Honestly guides these days!!
 3leggeddog 15 Oct 2014
In reply to UKC Gear:

No surprises there then. What we have always used does the job great. Others are available but frankly there is no point.

A much more concise review.

I am a miserable old sod. I find it saddening that racks now look like they were bought from the early learning centre
 Skyfall 15 Oct 2014
In reply to UKC Gear:

I think this is the best review of the basic nut choices I've seen in yonks/ever.

Mostly because it justifies my choice for long routes of a set of WC Rocks, DMM Wallnuts and occasionally some WC Superlights ( with BD Swedges as true micros).

The is tried and tested in that I've also used/have BD Stoppers and Camp whatever's, offsets etc and have abandoned them over time.

Anyway, good review, thanks and nice to see some real conclusions.
 Otis 16 Oct 2014
In reply to UKC Gear:

Great review-I can see this link becoming the default answer to a fair few UKC posts!
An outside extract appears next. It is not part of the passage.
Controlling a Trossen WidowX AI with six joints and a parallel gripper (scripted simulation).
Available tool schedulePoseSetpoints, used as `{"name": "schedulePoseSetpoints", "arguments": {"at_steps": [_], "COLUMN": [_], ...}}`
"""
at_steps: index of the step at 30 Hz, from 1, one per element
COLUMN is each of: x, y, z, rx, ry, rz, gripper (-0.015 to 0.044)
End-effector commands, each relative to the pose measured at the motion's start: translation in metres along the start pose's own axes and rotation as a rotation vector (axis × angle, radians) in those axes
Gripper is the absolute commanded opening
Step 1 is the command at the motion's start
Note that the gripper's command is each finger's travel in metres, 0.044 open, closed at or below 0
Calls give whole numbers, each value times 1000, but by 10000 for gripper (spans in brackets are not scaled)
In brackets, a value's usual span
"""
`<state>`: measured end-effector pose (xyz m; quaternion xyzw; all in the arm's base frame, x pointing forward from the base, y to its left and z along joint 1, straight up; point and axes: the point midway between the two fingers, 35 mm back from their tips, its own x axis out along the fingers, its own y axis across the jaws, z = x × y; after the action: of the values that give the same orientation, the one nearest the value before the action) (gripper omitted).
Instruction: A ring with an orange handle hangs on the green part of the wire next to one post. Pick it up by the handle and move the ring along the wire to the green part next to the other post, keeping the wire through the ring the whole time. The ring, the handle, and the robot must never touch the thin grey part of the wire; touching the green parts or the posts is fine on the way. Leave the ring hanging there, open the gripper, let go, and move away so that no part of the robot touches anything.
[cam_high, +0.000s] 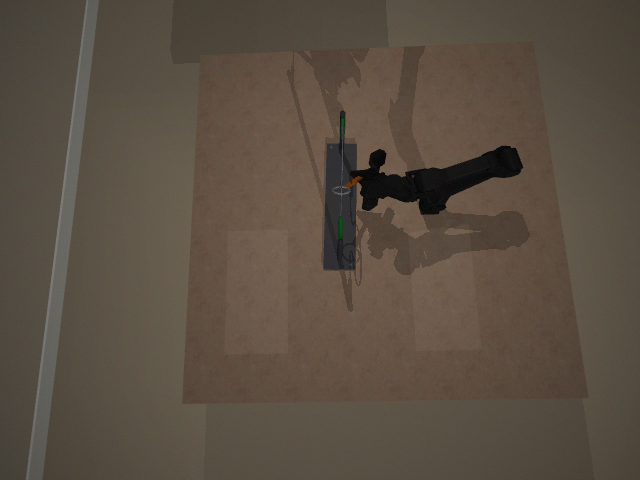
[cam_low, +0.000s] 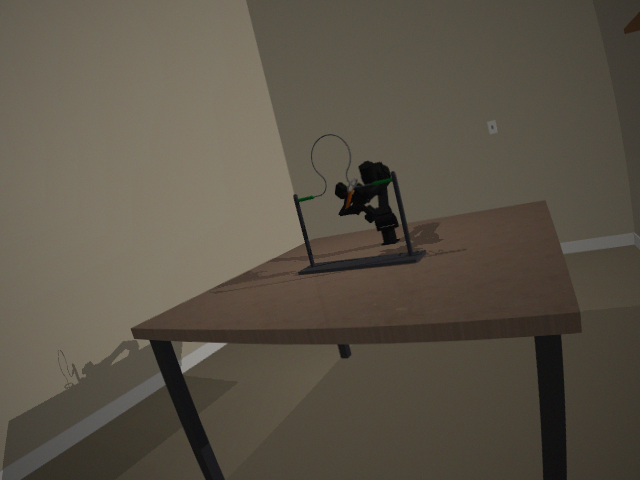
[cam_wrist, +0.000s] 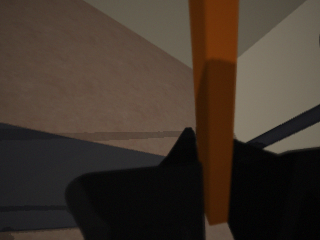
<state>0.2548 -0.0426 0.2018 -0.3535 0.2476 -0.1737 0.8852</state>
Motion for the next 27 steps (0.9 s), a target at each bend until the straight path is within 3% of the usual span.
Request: {"name": "schedulePoseSetpoints", "arguments": {"at_steps": [1,27], "x": [-2,-27], "y": [14,91], "z": [0,25], "rx": [80,523], "ry": [12,58], "rz": [48,335], "gripper": [-150,-150]}}
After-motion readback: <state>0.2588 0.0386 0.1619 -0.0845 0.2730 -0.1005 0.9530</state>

Interesting to learn of a few brands and products I've not seen before, but the results fairly conclusively back up the widespread popularity of rocks and wallnuts.

Mike
 ericinbristol 16 Oct 2014
In reply to UKC Gear:

Agree with the others - excellent review (perhaps my view is related to the fact that it confirms the wisdom of my rack choice...)
 williap 16 Oct 2014
In reply to UKC Gear:

Good review - only thing I would add is that it would have been nice to see the Zero G nuts compared as well, as it is not uncommon to see these at the Crags, especially on students due to the lower price.
tri-nitro-tuolumne 19 Oct 2014
In reply to UKC Gear:

Yup, great review. Could you do something similar for micro nuts?

Climbing Technology Carved Chocks now added to this review.

http://www.ukclimbing.com/gear/review.php?id=6513
 Toerag 21 Oct 2014
In reply to UKC Gear:
with reference to the metolius curvenuts, their biggest drawback is the width at the narrow (wire) end of the nut - they're wider than things like rocks and wallnuts which stops them seating in some steeply tapering placements.
Post edited at 14:55
In reply to Toerag:

> with reference to the metolius curvenuts, their biggest drawback is the width at the narrow (wire) end of the nut - they're wider than things like rocks and wallnuts which stops them seating in some steeply tapering placements.

Is this actually a drawback? The Climbing Technology ones are similar, and whilst I agree that they don't sit well in steeply tapering placements, they sit better in narrower more parallel placements. In my tests with the CT nuts it actually made them more solid placements in some situations, but consequently harder to remove if 'welded' or fallen on.

Alan

 Michael Gordon 21 Oct 2014
In reply to 3leggeddog:

> No surprises there then. What we have always used does the job great. Others are available but frankly there is no point.

> A much more concise review.

> I am a miserable old sod. I find it saddening that racks now look like they were bought from the early learning centre

Agree entirely! On the last point, at least if you have to replace a 3 or 10 you still get it in silver.
 Toerag 28 Oct 2014
In reply to Alan James - Rockfax:

> Is this actually a drawback? The Climbing Technology ones are similar, and whilst I agree that they don't sit well in steeply tapering placements, they sit better in narrower more parallel placements. In my tests with the CT nuts it actually made them more solid placements in some situations, but consequently harder to remove if 'welded' or fallen on.

> Alan

Yes it is - on multiple occasions the wide 'base' has prevented me from placing the nut in a crack that is generally 'wire width' but suddenly gets wider - almost like a pocket on the crackline. Tapering it down to virtually nothing as per a rock or wallnut would improve the placement options greatly.